A complete description of the experimental procedures used to knockdown the TR HIF-1A in IGROV-1 ovarian cancer cells, and quantify metabolic changes in response to the knockdown can be found in Supplementary Methods.

Inferring TR involvement from in vivo metabolic changes

Based on the TR-metabolite association network, the procedure used to estimate the contribution of each of the 728 TRs in mediating metabolic changes observed in vivo, consists of 3 main steps: (i) For each patient log2 fold-changes of detected metabolites between cancer and adjacent normal tissue are estimated (FCp), (ii) The dot product between metabolite fold-changes and the TR-metabolite correlation vector (cTR, product of correlation R and –log10 p) estimated from in vitro cell lines is computed for each TR (\({\mathrm{S}}_{{\mathrm{TR}}}^{\mathrm{p}}\)), (iii) the significance is estimated using a permutation test, where metabolite order is shuffled 10.000 times, the dot product is estimated for each random permutation (\({\tilde{\mathrm{S}}}_{{\mathrm{TR}}}^{\mathrm{p}}\)) and p-values are estimated as follows:

$$S_{{\mathrm{TR}}}^{\mathrm{p}} = \frac{{{\mathbf{C}}_{{\mathrm{TR}}} \cdot {\mathbf{FC}}^{\mathrm{p}}}}{\mid\mid{{{\mathbf{C}}_{{\mathrm{TR}}}\mid\mid^1}}}$$
(5)
$${{p}} - {\mathrm{value}}_{{\mathrm{TR}}} = \frac{{\mathop {\sum }\nolimits_{\mathrm{k}}^{10,000} \left( {\tilde S_{{\mathrm{TR}}}^{\mathrm{p}} \ge S_{{\mathrm{TR}}}^{\mathrm{p}}} \right)}}{{10,000}}$$
(6)

P-values are corrected for multiple tests by q-value estimation69, and the median across patients is calculated (Supplementary Data 3). Notably, when analyzing the data published in ref. 7 we excluded all detected metabolites with more than 10 missing values across patient samples.
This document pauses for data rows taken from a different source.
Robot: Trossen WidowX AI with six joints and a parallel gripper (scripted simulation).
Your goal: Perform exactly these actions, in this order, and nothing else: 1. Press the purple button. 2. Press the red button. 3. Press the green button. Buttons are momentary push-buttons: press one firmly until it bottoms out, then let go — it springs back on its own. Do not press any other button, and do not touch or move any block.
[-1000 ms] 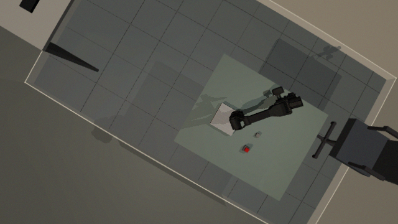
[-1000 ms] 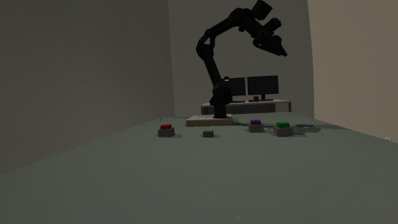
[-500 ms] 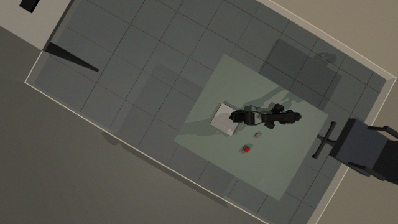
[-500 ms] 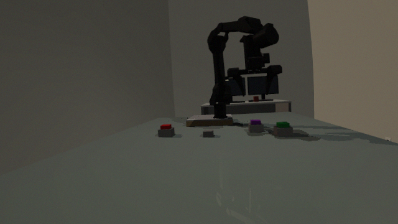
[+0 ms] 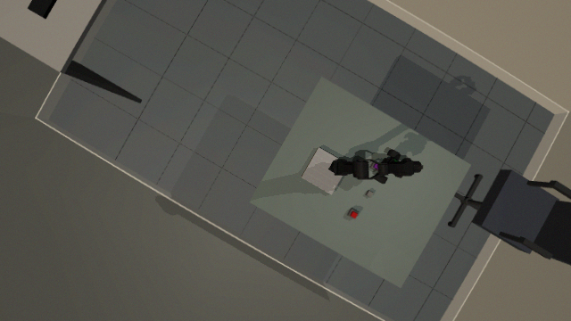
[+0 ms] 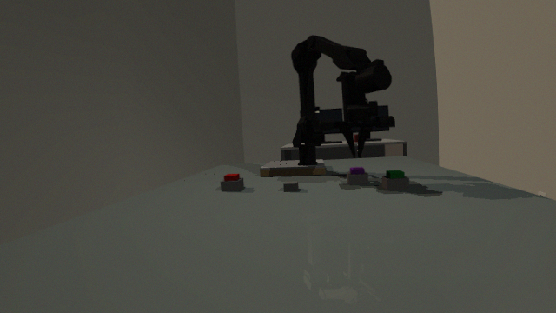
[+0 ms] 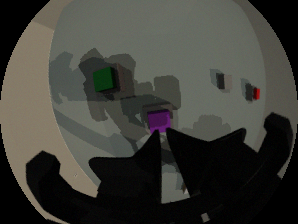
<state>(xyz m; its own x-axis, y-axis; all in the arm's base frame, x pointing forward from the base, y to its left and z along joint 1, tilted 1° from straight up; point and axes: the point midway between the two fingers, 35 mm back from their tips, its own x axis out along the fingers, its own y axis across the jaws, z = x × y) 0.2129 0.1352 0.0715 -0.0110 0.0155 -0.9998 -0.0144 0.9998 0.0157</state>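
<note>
My gripper tip is 3 cm above the purple button. Round my gripper tip: green button 8 cm ahead, 7 cm to the left, 3 cm below; then small grey block 6 cm ahead, 17 cm to the right, 6 cm below; then red button 3 cm ahead, 33 cm to the right, 3 cm below.
</note>
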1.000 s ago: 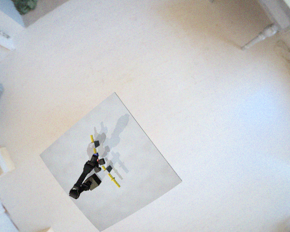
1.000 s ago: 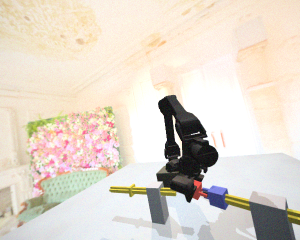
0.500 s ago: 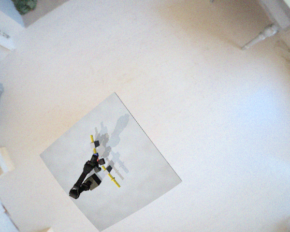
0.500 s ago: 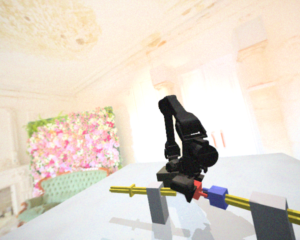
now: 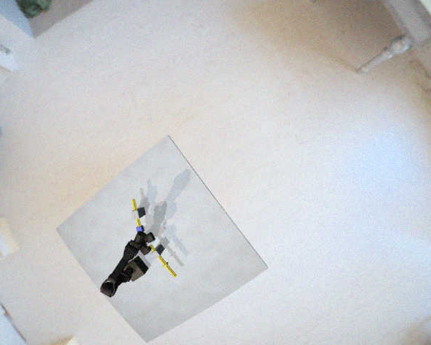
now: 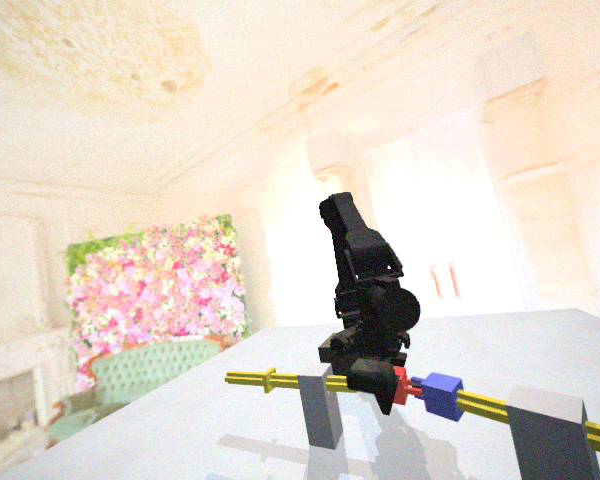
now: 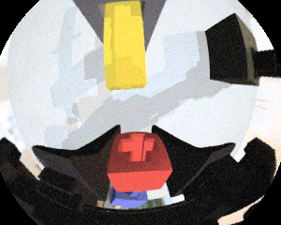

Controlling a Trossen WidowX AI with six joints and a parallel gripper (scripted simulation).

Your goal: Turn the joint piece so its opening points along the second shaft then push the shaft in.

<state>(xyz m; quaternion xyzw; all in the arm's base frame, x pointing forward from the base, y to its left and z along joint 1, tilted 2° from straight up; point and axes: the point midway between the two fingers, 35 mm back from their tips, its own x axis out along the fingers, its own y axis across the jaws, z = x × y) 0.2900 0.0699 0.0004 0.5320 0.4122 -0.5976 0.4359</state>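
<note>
Now: the red square joint piece 10 mm ahead of my gripper tip, 20 mm to the left of it and 40 mm above it.
</note>
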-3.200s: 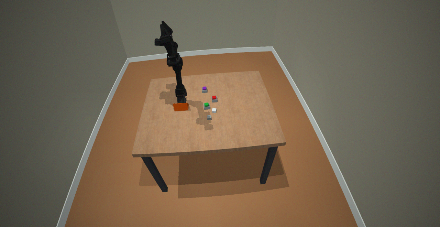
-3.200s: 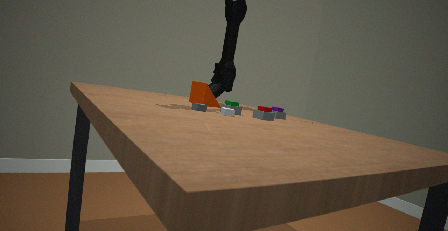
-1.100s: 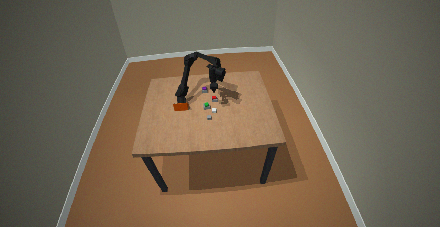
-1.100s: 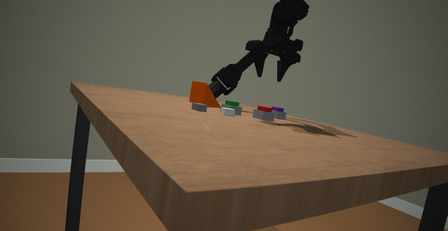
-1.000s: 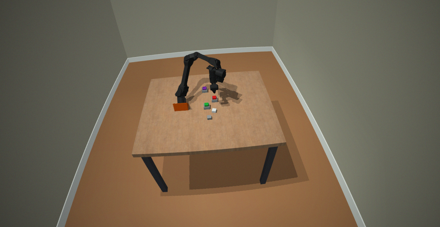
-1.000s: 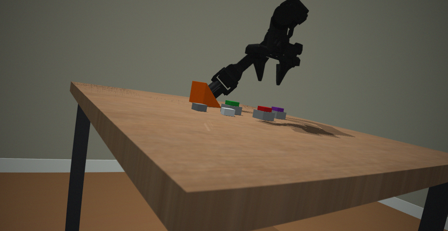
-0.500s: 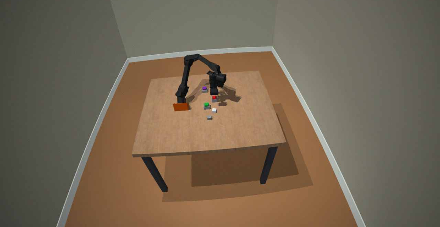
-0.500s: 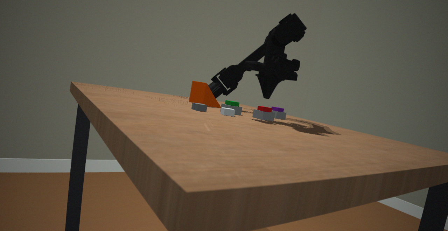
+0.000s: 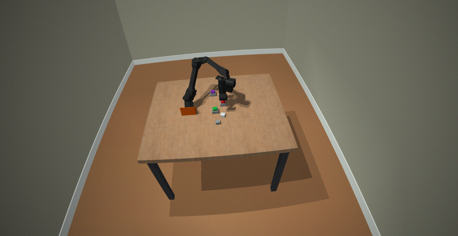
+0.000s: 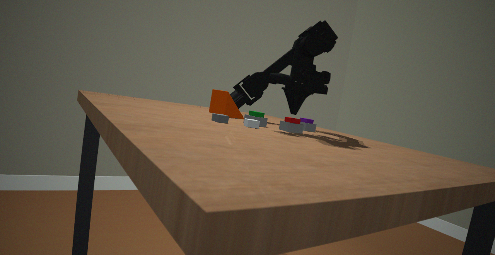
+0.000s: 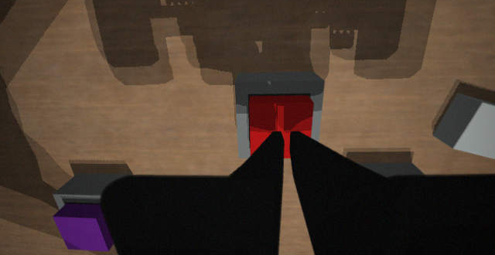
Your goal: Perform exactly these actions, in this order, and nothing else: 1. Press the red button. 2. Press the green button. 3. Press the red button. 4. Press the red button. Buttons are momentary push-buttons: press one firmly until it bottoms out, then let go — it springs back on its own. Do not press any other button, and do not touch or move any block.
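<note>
My gripper tip is 2 cm above the red button. The rest, counted from my gripper tip: light grey block 2 cm behind, 13 cm to the right, 4 cm below; then purple button 7 cm behind, 14 cm to the left, 2 cm below; then green button 7 cm behind, 7 cm to the right, 2 cm below.
</note>
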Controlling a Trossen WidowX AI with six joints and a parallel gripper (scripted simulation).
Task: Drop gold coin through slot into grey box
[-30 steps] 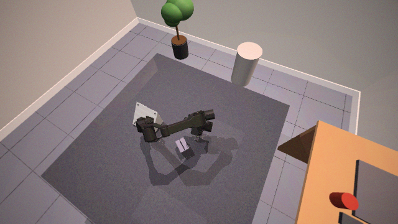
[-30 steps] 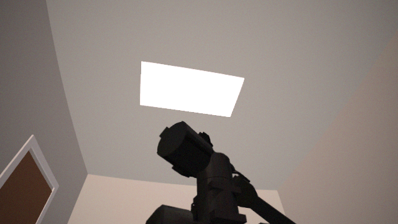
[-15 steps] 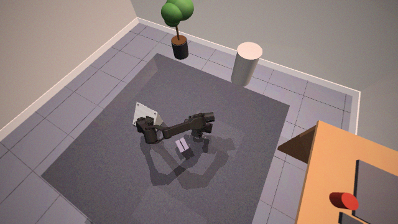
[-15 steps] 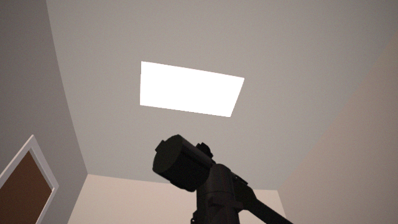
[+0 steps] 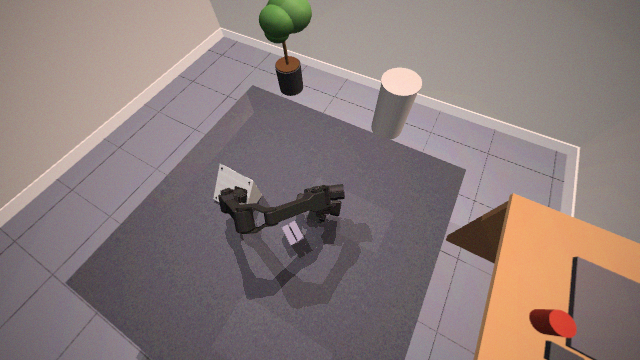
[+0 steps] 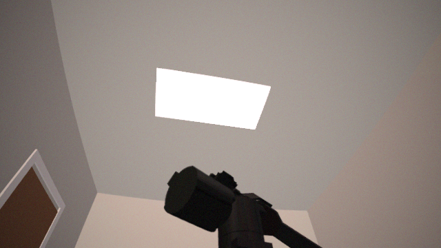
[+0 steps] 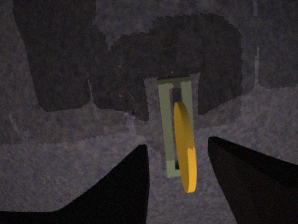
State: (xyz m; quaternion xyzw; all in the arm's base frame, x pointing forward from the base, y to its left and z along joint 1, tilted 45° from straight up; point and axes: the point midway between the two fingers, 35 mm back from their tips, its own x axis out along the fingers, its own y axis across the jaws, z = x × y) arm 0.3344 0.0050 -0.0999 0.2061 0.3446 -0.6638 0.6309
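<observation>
Now: the gold coin right at my gripper tip.
</observation>
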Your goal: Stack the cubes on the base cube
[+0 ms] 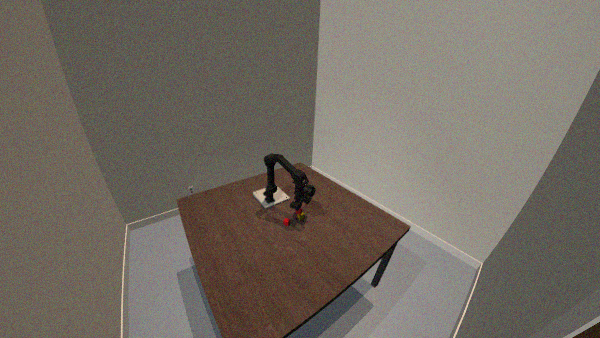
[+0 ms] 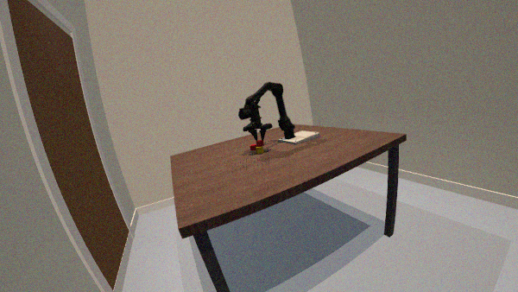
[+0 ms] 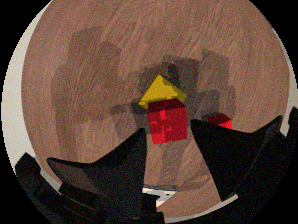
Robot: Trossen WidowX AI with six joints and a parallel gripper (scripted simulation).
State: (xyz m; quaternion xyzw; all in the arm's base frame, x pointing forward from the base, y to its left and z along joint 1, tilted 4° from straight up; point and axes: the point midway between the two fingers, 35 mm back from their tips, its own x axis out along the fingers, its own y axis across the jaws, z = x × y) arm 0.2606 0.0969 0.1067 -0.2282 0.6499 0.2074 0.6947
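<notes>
My gripper tip is now 2 cm above the red cube. The rest, counted from my gripper tip: yellow base cube (2 cm ahead, 1 cm to the left, 5 cm below).
</notes>
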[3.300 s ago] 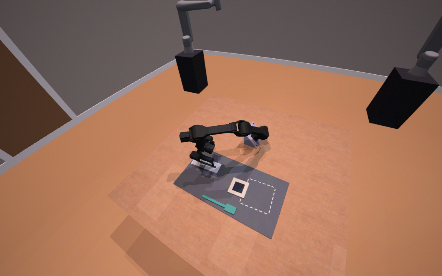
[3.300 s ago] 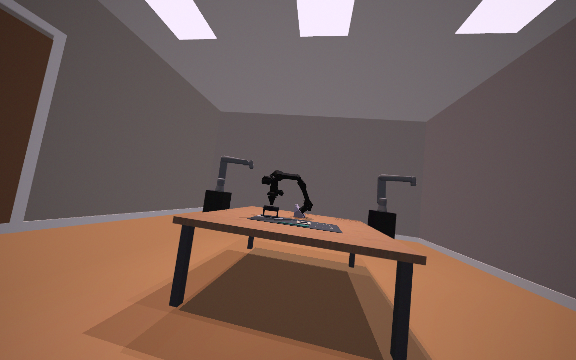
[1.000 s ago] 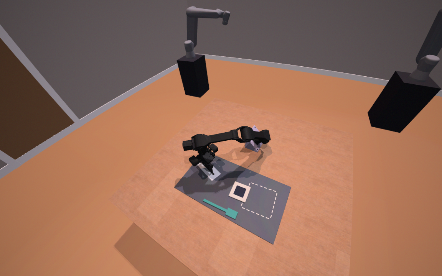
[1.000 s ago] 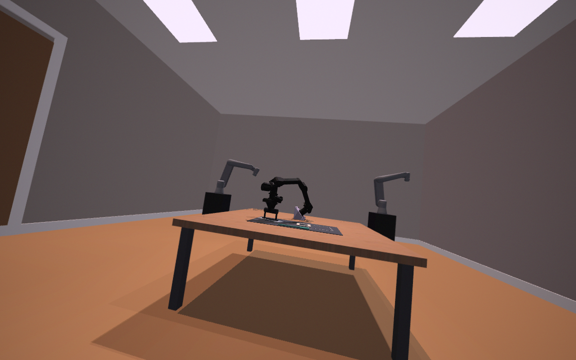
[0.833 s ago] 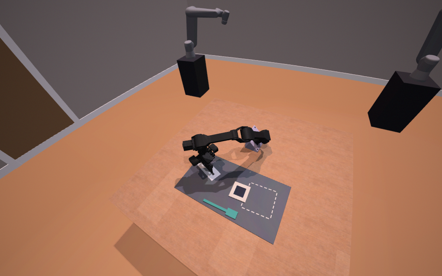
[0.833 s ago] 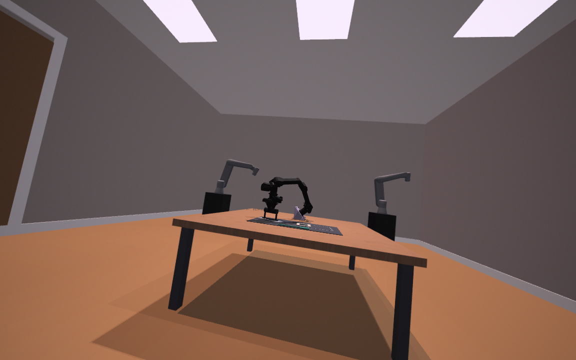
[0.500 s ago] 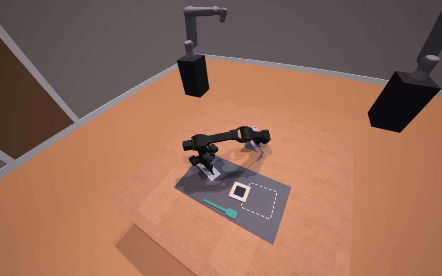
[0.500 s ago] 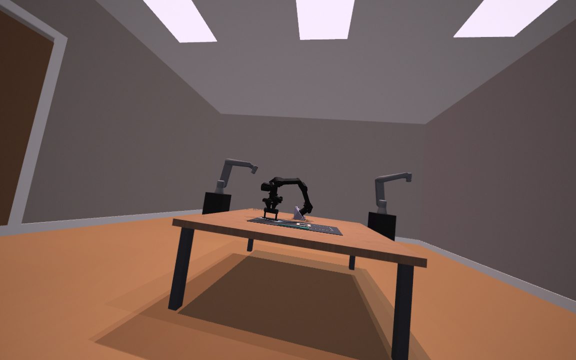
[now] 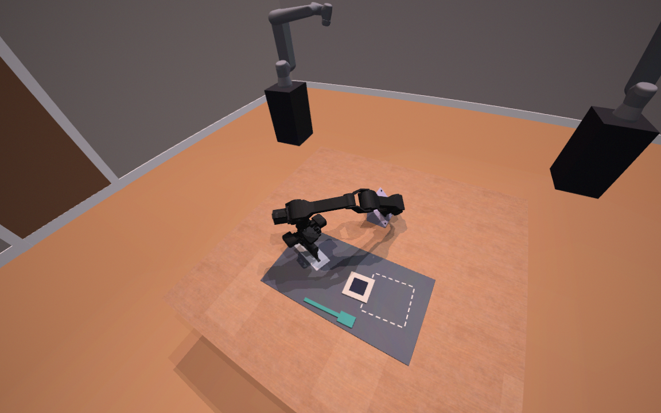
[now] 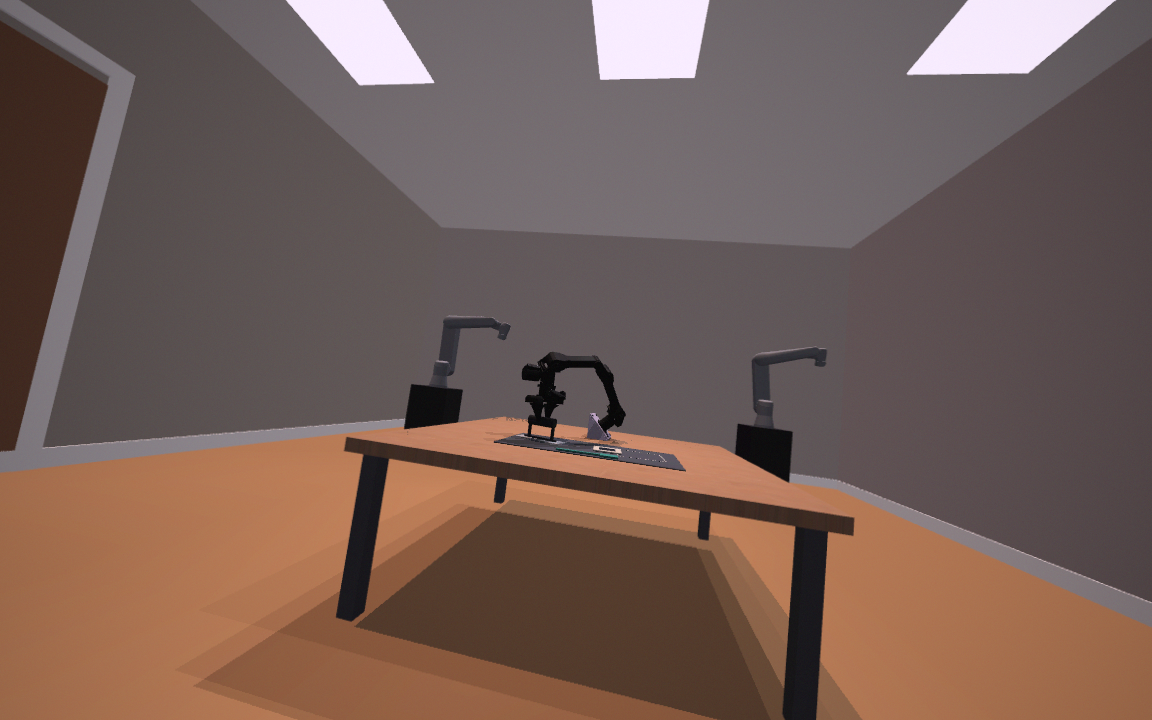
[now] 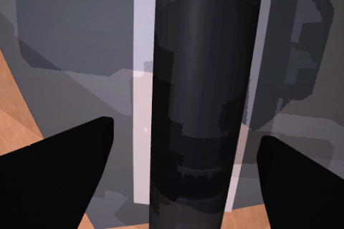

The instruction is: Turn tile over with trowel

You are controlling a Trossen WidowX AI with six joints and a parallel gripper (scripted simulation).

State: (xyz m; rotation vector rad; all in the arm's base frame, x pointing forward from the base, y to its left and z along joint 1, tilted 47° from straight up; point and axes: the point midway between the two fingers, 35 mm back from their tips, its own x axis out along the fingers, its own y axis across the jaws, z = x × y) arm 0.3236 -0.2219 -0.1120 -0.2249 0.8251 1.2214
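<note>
Now: the mat 21 cm to the left of my gripper tip, 9 cm below it and 7 cm ahead of it. Round my gripper tip: teal trowel 22 cm to the left, 21 cm ahead, 7 cm below; then tile 27 cm to the left, 7 cm below, 7 cm ahead.
</note>
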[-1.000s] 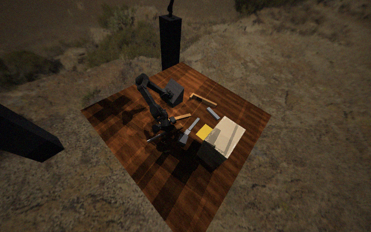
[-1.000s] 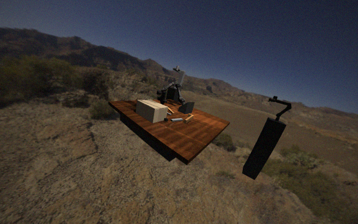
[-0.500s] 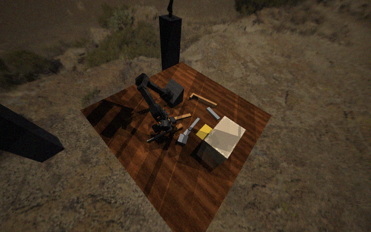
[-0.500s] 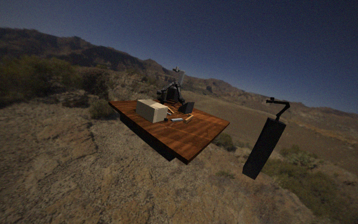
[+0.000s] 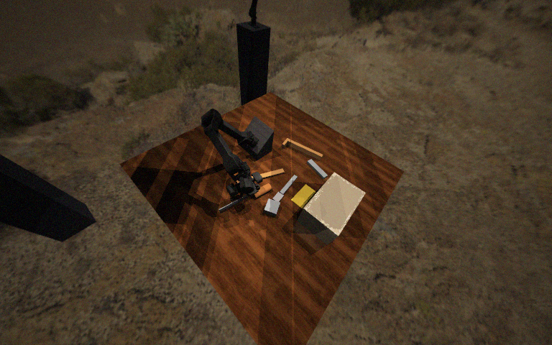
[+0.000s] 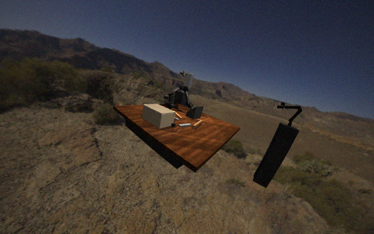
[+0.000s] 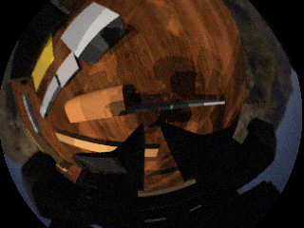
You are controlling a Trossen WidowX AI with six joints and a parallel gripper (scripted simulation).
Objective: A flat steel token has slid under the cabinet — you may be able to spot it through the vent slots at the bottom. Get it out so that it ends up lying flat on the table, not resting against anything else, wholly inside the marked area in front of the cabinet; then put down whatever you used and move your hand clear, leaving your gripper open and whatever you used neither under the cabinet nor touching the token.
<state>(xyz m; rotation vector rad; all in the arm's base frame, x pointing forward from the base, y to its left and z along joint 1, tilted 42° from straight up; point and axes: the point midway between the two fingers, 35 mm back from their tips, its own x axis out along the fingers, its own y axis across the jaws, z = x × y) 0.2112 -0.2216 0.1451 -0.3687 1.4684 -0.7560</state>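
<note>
Now: the wooden stick 150 mm to the left of my gripper tip, 20 mm below it and 20 mm behind it. From my gripper tip the other things lie so: grey block 170 mm ahead, 40 mm to the left, 10 mm below; grey scraper 170 mm to the left, 140 mm ahead, 20 mm below; grey bar 450 mm to the left, 190 mm ahead, 20 mm below.
</note>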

Associations between TR activity and drug action

A complete description of the linear regression model used to quantify associations between variation in drug sensitivity and TR activity can be found in Supplementary Methods.

Prediction of metabolite-TR effectors

A complete description of the non-linear model fitting analysis for the prediction of metabolite- or kinase effectors of TRs can be found in Supplementary Methods.